Work order:
Your task is to write out the complete listing exactly as it is shown.

Data shown:

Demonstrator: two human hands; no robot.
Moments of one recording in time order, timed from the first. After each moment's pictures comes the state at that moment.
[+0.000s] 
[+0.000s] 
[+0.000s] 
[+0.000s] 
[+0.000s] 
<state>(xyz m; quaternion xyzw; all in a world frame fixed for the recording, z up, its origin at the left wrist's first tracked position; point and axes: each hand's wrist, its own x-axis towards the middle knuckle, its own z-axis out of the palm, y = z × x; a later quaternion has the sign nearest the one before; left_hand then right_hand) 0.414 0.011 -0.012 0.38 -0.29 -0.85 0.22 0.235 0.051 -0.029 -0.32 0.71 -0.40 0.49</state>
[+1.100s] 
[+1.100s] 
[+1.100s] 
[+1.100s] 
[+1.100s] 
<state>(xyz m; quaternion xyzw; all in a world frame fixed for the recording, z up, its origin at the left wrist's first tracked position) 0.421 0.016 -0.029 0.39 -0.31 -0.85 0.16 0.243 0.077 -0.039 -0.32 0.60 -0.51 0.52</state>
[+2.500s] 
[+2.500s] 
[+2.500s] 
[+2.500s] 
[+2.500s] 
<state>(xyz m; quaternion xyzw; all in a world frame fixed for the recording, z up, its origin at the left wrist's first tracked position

Output for this task:
Demonstrator: two human hands; no robot.
Moments of one recording in time order, timed from the first. After each moment's pictures comes the state at that moment.
[+0.000s] 
[+0.000s] 
[+0.000s] 
[+0.000s] 
[+0.000s] 
<state>(xyz m; quaternion xyzw; all in a world frame fixed for the recording, z up, its origin at the left wrist's first tracked position; point and axes: each hand's wrist, its own x-axis towards the middle knuckle, its own z-axis out of the palm, y = z × x; a later quaternion has the sign nearest the one before; left_hand then right_hand) 0.414 0.011 -0.012 0.38 -0.29 -0.85 0.22 0.235 0.051 -0.029 -0.32 0.71 -0.40 0.49</state>
[+1.100s] 
[+1.100s] 
[+1.100s] 
[+1.100s] 
[+1.100s] 
<state>(xyz m; quaternion xyzw; all in a world frame fixed for the recording, z up, its origin at the left wrist's first tracked position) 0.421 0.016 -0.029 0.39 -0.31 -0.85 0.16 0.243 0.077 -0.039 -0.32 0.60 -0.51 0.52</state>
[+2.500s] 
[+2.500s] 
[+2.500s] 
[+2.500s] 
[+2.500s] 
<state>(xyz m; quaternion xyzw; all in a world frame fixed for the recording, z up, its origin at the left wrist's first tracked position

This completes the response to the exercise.